▽
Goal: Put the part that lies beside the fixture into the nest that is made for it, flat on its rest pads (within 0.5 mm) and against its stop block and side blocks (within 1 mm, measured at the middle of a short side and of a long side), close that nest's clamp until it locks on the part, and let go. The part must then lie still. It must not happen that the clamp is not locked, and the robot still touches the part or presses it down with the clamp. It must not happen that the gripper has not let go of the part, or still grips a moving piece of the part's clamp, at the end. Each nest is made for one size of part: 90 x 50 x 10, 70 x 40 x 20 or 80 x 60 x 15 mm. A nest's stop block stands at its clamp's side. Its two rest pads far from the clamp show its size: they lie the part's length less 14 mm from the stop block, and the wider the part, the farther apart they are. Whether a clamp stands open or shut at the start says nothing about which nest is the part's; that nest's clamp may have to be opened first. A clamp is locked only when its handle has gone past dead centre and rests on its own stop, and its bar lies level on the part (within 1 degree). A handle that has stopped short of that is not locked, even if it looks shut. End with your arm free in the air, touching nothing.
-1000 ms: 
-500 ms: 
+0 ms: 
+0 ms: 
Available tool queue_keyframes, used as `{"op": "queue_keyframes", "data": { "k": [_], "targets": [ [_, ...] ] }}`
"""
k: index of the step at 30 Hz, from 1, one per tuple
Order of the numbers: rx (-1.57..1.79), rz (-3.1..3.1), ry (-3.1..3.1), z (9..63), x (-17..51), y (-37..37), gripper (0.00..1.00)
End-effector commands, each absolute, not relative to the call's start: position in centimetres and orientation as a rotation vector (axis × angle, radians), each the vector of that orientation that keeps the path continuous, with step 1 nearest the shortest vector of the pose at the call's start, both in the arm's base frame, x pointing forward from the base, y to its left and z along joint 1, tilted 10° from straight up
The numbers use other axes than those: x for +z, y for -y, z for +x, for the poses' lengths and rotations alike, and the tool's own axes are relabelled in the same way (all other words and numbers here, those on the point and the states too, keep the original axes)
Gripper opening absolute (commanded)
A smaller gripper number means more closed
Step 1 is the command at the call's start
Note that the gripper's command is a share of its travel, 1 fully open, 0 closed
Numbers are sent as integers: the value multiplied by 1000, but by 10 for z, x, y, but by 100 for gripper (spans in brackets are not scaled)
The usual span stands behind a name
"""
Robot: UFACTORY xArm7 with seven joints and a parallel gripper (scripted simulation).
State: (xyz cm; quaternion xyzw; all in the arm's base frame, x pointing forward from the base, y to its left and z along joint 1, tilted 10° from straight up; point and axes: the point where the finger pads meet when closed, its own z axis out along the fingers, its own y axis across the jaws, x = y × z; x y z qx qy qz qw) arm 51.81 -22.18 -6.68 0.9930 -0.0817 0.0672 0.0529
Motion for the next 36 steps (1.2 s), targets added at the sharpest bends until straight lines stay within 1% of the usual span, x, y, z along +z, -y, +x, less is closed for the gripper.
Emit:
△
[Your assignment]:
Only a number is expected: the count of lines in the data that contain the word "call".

[Response for this exercise]:
2